To prevent such tampering, the module embeds a watermark into the document it received from the user. The watermark is unknown to the attacker, but the user knows what to expect. The module sends such watermarked document back to the user for approval. If the user sees both that his document has not been changed and that the watermark is correct, he can be confident that no one has tampered with the document.

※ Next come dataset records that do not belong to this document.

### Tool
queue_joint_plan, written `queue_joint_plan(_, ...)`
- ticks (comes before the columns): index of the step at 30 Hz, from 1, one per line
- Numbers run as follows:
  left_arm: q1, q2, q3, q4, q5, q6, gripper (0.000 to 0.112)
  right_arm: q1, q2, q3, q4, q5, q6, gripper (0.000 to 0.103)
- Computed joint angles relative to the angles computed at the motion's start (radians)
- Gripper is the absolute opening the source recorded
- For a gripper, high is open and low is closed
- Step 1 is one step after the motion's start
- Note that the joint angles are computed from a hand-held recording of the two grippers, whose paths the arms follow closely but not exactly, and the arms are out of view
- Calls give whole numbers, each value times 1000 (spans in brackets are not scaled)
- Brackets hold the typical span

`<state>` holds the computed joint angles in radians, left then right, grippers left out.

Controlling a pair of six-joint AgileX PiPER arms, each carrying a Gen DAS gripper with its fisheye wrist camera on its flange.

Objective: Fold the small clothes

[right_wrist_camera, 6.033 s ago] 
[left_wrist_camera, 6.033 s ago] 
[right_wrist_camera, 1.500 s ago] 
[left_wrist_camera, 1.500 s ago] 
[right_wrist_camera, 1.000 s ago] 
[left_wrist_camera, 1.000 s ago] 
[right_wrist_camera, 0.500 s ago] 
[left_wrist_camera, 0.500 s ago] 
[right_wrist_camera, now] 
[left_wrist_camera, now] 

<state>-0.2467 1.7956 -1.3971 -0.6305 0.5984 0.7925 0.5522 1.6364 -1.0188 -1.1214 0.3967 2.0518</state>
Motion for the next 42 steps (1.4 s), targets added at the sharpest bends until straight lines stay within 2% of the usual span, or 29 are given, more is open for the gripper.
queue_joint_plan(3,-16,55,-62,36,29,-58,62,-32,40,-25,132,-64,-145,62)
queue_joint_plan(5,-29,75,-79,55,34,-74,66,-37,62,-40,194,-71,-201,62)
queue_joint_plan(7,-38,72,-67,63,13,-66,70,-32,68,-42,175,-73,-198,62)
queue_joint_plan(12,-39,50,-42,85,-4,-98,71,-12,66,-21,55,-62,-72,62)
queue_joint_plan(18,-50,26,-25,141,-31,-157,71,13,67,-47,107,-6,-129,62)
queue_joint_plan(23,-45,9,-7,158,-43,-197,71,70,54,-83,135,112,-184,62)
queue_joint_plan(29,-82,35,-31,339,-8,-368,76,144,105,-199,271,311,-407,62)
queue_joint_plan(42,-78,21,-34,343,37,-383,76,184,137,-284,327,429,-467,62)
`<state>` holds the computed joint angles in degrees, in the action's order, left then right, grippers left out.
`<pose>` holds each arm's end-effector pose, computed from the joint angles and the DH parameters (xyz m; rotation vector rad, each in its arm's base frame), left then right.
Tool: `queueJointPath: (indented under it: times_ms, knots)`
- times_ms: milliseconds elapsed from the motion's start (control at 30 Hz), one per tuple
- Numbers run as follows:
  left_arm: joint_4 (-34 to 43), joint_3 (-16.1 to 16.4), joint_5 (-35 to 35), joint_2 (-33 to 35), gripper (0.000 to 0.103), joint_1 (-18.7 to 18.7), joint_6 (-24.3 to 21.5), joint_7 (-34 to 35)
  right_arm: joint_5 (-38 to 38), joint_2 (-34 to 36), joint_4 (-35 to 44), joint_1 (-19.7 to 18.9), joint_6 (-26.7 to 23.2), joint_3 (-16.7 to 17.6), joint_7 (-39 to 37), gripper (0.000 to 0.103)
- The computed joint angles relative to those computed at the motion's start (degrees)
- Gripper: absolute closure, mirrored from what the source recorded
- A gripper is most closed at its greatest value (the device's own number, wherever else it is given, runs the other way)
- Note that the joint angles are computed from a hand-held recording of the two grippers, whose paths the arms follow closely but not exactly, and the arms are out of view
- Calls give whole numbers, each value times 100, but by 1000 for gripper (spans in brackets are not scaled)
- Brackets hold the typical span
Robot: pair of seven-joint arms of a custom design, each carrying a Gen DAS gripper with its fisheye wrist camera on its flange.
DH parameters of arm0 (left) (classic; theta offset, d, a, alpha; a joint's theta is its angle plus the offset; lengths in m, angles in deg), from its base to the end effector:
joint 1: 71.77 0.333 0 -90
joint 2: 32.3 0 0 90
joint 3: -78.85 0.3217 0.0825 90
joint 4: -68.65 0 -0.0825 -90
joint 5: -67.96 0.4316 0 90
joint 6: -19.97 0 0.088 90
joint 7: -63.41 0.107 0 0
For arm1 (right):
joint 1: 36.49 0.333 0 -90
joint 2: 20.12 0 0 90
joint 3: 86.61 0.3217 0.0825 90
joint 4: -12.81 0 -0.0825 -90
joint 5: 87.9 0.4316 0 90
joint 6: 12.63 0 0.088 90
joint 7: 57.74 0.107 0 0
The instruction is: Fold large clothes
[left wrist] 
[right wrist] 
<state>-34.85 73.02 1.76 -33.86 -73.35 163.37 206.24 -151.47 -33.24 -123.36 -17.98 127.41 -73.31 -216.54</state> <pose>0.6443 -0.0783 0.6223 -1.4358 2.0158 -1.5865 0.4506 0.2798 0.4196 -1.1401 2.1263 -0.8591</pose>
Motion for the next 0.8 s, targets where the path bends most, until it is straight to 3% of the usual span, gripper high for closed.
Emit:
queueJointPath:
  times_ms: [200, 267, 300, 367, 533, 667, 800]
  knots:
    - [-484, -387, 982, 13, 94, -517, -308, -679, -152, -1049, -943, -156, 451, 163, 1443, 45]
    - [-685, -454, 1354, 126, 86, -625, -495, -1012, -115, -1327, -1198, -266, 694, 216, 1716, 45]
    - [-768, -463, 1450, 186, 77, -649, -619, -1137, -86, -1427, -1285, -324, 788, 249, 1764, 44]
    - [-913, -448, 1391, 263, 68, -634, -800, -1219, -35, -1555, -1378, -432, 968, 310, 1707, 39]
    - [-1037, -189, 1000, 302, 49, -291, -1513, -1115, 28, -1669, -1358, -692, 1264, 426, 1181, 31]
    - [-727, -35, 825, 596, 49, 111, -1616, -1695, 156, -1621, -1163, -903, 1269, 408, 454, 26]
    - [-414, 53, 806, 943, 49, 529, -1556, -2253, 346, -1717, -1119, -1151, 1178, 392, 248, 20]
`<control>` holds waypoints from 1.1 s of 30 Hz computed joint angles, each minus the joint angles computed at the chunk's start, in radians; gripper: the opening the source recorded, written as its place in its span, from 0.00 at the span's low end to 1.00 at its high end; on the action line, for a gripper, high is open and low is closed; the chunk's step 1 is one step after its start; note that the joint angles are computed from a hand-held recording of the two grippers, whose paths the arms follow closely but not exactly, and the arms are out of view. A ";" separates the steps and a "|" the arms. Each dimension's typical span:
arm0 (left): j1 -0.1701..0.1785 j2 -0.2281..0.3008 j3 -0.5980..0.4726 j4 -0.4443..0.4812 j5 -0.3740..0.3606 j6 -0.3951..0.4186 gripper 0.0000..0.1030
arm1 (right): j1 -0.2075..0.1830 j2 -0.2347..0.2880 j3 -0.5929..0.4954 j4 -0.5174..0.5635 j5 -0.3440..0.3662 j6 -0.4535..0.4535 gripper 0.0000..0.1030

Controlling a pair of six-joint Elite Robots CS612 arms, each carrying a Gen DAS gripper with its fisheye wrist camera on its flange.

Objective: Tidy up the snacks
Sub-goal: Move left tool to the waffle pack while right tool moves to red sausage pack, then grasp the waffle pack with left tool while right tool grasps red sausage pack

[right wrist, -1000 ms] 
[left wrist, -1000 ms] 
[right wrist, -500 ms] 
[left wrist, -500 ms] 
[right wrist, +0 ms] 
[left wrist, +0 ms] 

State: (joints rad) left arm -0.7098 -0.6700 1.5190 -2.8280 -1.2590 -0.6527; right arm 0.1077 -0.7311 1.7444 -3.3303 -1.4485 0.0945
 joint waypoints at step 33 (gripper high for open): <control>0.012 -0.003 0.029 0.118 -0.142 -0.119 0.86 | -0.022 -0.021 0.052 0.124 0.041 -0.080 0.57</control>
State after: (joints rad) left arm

For the scheme to work, it is necessary that the user can recognize the watermark without computer help. On the other hand, the attacker, even knowing the document and the module’s response, must not be able to detect and thus forge it. For achieving this, two approaches are pursued:

  1. Document authentication using visual cryptography, and
  2. Document authentication using animated visual CAPTCHAs

Both approaches have advantages and drawbacks. The first can be made perfectly secure, but at the price of user friendliness. The second is easy to use, but it’s security depends on the capabilities of state-of-the-art pattern recognition algorithms. In both approaches, the document has to be transformed in an image.

 

Visual Cryptography

In the visual cryptography approach, the document, superimposed with the watermark, is “encrypted” by splitting it into two so-called shares. One of them is fixed in advance, known to the user and serves as the key, while the other one is the “cyphertext”. User’s key is printed on a transparency which he superimposes with the “cyphertext” he receives from the module. The result is an image containing both the watermark and the original document.

 

Cyphertext:

 

+ Key:

 

= Result:

Figure 1: An example of visual watermarking using visual cryptography (section).

 

 

Animated visual CAPTCHAs

Visual CAPTCHAs are generally images whose content is recognizable by humans, but not by computers (at least not with the current state-of-the-art pattern recognition algorithms). Simple CAPTCHAs are often used by various web-based services to grant access only to humans, but not to robots, spiders etc.

CAPTCHAs’ property of being hard to recognize by machines makes them useful as watermarks to combine with the document. Especially appealing are animated CAPTCHAs, which can be shown directly on the computer screen (no need for printing!) and are even harder to break by a machine.

 

Figure 2: An example of visual watermarking using visual CAPTCHAs (snapshot).